*Task objective*. Word for word, give the records again, dropping any picture they hold.

Data extracted from a collection:
=== Begin Enclosure ===

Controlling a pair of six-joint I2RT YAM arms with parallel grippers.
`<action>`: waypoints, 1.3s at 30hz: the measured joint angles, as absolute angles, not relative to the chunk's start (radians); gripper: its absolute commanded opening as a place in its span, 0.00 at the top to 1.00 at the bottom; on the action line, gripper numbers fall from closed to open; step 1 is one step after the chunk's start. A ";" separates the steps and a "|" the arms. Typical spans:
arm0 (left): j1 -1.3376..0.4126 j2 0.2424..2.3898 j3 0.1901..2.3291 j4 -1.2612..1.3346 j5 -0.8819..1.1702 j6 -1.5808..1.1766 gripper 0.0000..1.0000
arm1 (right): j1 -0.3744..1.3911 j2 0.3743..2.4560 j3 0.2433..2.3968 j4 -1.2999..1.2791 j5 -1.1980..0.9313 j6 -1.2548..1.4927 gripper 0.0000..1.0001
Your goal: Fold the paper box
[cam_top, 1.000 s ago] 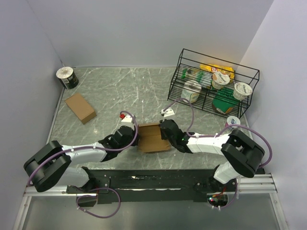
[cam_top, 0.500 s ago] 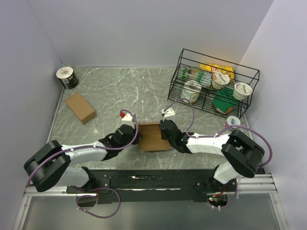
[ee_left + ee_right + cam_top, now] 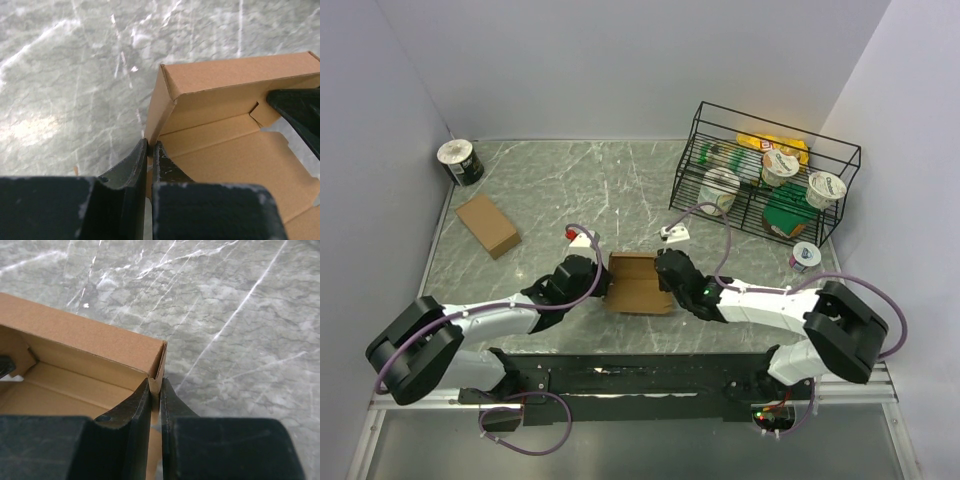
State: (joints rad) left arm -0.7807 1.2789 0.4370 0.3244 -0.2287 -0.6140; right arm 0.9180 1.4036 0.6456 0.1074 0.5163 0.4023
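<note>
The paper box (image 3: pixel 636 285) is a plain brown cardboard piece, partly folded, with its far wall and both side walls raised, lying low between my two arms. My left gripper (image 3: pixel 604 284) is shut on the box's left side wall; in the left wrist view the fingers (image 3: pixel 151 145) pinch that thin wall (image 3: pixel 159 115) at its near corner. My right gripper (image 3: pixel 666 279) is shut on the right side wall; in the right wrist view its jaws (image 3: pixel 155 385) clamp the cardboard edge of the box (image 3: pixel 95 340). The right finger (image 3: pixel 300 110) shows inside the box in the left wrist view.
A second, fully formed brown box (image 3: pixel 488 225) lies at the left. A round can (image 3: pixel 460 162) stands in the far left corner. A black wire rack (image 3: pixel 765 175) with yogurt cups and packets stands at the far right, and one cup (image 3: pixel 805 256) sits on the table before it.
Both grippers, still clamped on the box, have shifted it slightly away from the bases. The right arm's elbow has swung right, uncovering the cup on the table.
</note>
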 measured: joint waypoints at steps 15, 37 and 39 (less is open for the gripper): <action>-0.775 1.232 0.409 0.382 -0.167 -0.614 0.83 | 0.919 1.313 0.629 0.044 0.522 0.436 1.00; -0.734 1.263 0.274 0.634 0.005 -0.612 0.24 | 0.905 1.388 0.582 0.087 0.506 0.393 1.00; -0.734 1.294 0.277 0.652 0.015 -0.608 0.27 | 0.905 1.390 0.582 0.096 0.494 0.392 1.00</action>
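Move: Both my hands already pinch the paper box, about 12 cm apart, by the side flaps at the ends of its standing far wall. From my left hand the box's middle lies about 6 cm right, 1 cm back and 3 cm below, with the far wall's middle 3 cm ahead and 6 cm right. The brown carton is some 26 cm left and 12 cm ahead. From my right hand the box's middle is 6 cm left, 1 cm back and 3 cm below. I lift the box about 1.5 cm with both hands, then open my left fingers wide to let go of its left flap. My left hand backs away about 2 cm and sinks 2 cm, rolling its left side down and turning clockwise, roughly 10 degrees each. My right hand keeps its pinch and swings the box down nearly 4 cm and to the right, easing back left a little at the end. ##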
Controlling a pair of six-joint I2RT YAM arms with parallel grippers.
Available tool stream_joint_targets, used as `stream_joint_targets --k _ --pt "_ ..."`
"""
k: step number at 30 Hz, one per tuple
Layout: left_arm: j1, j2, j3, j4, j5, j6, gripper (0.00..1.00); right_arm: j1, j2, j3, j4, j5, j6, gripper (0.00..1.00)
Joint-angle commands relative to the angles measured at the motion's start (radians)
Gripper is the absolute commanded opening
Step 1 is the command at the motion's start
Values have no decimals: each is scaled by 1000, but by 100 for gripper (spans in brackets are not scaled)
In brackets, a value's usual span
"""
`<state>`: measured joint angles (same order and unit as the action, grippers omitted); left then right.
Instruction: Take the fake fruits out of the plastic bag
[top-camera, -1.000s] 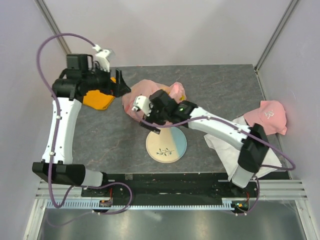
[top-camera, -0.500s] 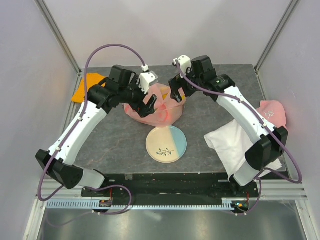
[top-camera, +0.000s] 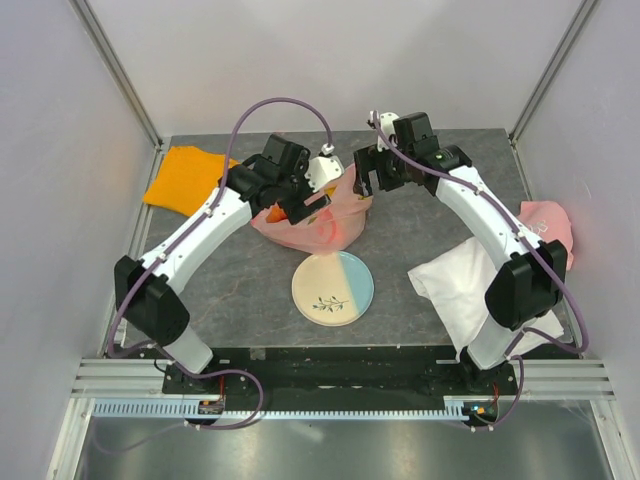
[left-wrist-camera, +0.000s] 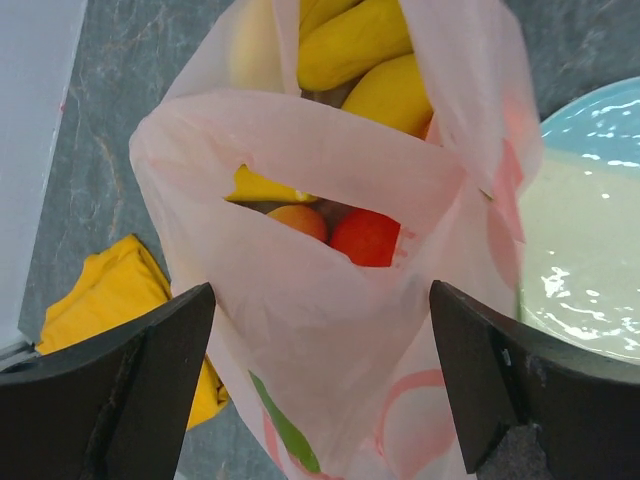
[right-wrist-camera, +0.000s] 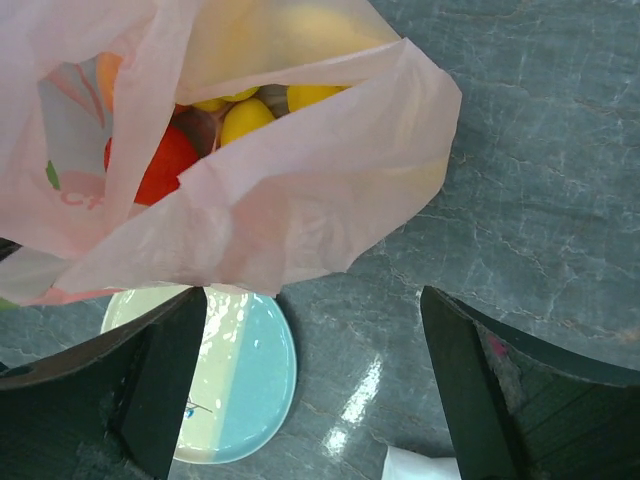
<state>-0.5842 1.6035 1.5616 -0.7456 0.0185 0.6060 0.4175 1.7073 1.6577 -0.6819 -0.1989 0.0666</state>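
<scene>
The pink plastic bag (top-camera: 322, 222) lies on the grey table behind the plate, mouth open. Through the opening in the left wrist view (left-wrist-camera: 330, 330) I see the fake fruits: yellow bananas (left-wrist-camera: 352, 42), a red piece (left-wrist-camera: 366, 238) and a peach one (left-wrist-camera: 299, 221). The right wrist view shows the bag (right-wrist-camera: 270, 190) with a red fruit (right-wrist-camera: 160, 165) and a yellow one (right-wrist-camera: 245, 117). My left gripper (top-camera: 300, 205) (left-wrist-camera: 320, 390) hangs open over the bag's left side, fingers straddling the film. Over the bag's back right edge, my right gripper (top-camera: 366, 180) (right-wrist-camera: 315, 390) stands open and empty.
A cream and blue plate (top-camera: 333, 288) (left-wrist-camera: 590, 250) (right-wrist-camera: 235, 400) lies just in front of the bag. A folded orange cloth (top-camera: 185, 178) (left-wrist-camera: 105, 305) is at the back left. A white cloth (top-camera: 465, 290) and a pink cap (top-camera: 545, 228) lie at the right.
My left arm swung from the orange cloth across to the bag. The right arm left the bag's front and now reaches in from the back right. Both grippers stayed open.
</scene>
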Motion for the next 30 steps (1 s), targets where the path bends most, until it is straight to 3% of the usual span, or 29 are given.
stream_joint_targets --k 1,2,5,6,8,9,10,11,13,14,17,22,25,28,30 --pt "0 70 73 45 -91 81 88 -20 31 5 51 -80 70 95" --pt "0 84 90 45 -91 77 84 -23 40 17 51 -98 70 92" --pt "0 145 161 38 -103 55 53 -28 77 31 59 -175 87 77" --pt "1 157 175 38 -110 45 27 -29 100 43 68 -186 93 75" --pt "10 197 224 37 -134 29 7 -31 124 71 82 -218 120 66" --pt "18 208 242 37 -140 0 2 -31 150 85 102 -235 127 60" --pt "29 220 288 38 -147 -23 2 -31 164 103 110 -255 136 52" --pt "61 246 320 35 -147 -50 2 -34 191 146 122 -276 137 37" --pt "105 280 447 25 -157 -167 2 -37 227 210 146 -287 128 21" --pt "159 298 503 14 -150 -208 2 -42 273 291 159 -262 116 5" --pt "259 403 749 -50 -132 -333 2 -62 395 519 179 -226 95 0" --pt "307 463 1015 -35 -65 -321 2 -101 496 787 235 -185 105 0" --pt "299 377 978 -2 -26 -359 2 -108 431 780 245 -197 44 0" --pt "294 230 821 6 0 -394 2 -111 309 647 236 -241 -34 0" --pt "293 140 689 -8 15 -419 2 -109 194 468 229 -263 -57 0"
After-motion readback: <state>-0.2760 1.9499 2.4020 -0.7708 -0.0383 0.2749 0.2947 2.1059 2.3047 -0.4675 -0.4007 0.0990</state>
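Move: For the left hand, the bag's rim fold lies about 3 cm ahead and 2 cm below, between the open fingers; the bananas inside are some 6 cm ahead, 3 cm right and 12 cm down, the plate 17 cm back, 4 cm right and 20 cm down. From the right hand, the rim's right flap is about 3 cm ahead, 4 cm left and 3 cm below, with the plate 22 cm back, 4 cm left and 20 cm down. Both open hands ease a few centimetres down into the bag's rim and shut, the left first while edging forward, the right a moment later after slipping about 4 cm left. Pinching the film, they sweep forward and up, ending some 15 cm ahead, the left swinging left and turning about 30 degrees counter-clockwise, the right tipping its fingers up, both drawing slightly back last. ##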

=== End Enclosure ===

*Solution*.
Controlling a pair of six-joint I2RT YAM arms with parallel grippers.
`<action>`: waypoints, 1.3s at 30hz: the measured joint angles, as absolute angles, not relative to the chunk's start (radians); gripper: its absolute commanded opening as a place in its span, 0.00 at the top to 1.00 at the bottom; on the action line, gripper numbers fall from closed to open; step 1 is one step after the chunk's start. A ";" separates the steps and a "|" the arms. Typical spans:
arm0 (left): j1 -1.3376..0.4126 j2 0.2424..2.3898 j3 0.1901..2.3291 j4 -1.2612..1.3346 j5 -0.8819..1.1702 j6 -1.5808..1.1766 gripper 0.0000..1.0000
arm1 (right): j1 -0.3744..1.3911 j2 0.3743..2.4560 j3 0.2433..2.3968 j4 -1.2999..1.2791 j5 -1.1980..0.9313 j6 -1.2548..1.4927 gripper 0.0000..1.0001
Your goal: Fold the paper box
[cam_top, 1.000 s ago] 
[cam_top, 0.500 s ago] 
[ee_left + ee_right + cam_top, now] 
State: (joints rad) left arm -0.7807 1.2789 0.4370 0.3244 -0.2287 -0.6140; right arm 0.9180 1.4036 0.6456 0.1074 0.5163 0.4023
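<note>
The paper box (image 3: pixel 636 285) is a plain brown cardboard piece, partly folded, with its far wall and both side walls raised, lying low between my two arms. My left gripper (image 3: pixel 604 284) is shut on the box's left side wall; in the left wrist view the fingers (image 3: pixel 151 145) pinch that thin wall (image 3: pixel 159 115) at its near corner. My right gripper (image 3: pixel 666 279) is shut on the right side wall; in the right wrist view its jaws (image 3: pixel 155 385) clamp the cardboard edge of the box (image 3: pixel 95 340). The right finger (image 3: pixel 300 110) shows inside the box in the left wrist view.
A second, fully formed brown box (image 3: pixel 488 225) lies at the left. A round can (image 3: pixel 460 162) stands in the far left corner. A black wire rack (image 3: pixel 765 175) with yogurt cups and packets stands at the far right, and one cup (image 3: pixel 805 256) sits on the table before it.
Both grippers, still clamped on the box, have shifted it slightly away from the bases. The right arm's elbow has swung right, uncovering the cup on the table.
</note>
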 measured: joint waypoints at steps 15, 37 and 39 (less is open for the gripper): <action>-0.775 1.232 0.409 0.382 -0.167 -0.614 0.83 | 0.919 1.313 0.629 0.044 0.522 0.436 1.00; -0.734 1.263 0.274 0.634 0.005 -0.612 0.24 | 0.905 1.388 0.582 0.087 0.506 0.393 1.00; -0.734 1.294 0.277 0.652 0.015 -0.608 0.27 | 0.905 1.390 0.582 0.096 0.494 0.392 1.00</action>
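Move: Both my hands already pinch the paper box, about 12 cm apart, by the side flaps at the ends of its standing far wall. From my left hand the box's middle lies about 6 cm right, 1 cm back and 3 cm below, with the far wall's middle 3 cm ahead and 6 cm right. The brown carton is some 26 cm left and 12 cm ahead. From my right hand the box's middle is 6 cm left, 1 cm back and 3 cm below. I lift the box about 1.5 cm with both hands, then open my left fingers wide to let go of its left flap. My left hand backs away about 2 cm and sinks 2 cm, rolling its left side down and turning clockwise, roughly 10 degrees each. My right hand keeps its pinch and swings the box down nearly 4 cm and to the right, easing back left a little at the end. ##
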Controlling a pair of six-joint I2RT YAM arms with parallel grippers.
Available tool stream_joint_targets, used as `stream_joint_targets --k _ --pt "_ ..."`
"""
k: step number at 30 Hz, one per tuple
Layout: left_arm: j1, j2, j3, j4, j5, j6, gripper (0.00..1.00); right_arm: j1, j2, j3, j4, j5, j6, gripper (0.00..1.00)
Joint-angle commands relative to the angles measured at the motion's start (radians)
Gripper is the absolute commanded opening
Step 1 is the command at the motion's start
Values have no decimals: each is scaled by 1000, but by 100 for gripper (spans in brackets are not scaled)
In brackets, a value's usual span
"""
`<state>`: measured joint angles (same order and unit as the action, grippers omitted); left then right.
Instruction: Take the fake fruits out of the plastic bag
[top-camera, -1.000s] 
[top-camera, -0.500s] 
[top-camera, +0.000s] 
[left-wrist-camera, +0.000s] 
[right-wrist-camera, +0.000s] 
<state>-0.5842 1.6035 1.5616 -0.7456 0.0185 0.6060 0.4175 1.7073 1.6577 -0.6819 -0.1989 0.0666</state>
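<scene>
The pink plastic bag (top-camera: 322, 222) lies on the grey table behind the plate, mouth open. Through the opening in the left wrist view (left-wrist-camera: 330, 330) I see the fake fruits: yellow bananas (left-wrist-camera: 352, 42), a red piece (left-wrist-camera: 366, 238) and a peach one (left-wrist-camera: 299, 221). The right wrist view shows the bag (right-wrist-camera: 270, 190) with a red fruit (right-wrist-camera: 160, 165) and a yellow one (right-wrist-camera: 245, 117). My left gripper (top-camera: 300, 205) (left-wrist-camera: 320, 390) hangs open over the bag's left side, fingers straddling the film. Over the bag's back right edge, my right gripper (top-camera: 366, 180) (right-wrist-camera: 315, 390) stands open and empty.
A cream and blue plate (top-camera: 333, 288) (left-wrist-camera: 590, 250) (right-wrist-camera: 235, 400) lies just in front of the bag. A folded orange cloth (top-camera: 185, 178) (left-wrist-camera: 105, 305) is at the back left. A white cloth (top-camera: 465, 290) and a pink cap (top-camera: 545, 228) lie at the right.
My left arm swung from the orange cloth across to the bag. The right arm left the bag's front and now reaches in from the back right. Both grippers stayed open.
</scene>
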Motion for the next 30 steps (1 s), targets where the path bends most, until it is straight to 3% of the usual span, or 29 are given.
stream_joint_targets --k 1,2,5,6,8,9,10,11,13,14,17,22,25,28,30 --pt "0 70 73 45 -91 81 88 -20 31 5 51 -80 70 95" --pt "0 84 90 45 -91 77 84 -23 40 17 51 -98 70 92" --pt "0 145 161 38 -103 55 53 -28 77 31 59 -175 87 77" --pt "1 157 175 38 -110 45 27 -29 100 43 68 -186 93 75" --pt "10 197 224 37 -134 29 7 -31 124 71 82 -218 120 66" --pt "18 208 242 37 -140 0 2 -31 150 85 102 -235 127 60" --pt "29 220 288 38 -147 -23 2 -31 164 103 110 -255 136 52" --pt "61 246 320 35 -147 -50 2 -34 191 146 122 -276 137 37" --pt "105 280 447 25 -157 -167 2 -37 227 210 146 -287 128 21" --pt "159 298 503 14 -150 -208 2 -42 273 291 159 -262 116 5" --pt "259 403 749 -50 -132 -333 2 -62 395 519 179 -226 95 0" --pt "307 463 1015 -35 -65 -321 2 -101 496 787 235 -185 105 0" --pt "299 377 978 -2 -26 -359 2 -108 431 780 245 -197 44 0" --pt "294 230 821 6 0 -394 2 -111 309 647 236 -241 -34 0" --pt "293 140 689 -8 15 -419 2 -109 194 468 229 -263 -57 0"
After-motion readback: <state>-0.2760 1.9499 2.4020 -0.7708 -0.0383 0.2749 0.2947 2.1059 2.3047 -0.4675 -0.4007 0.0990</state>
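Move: For the left hand, the bag's rim fold lies about 3 cm ahead and 2 cm below, between the open fingers; the bananas inside are some 6 cm ahead, 3 cm right and 12 cm down, the plate 17 cm back, 4 cm right and 20 cm down. From the right hand, the rim's right flap is about 3 cm ahead, 4 cm left and 3 cm below, with the plate 22 cm back, 4 cm left and 20 cm down. Both open hands ease a few centimetres down into the bag's rim and shut, the left first while edging forward, the right a moment later after slipping about 4 cm left. Pinching the film, they sweep forward and up, ending some 15 cm ahead, the left swinging left and turning about 30 degrees counter-clockwise, the right tipping its fingers up, both drawing slightly back last. ##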

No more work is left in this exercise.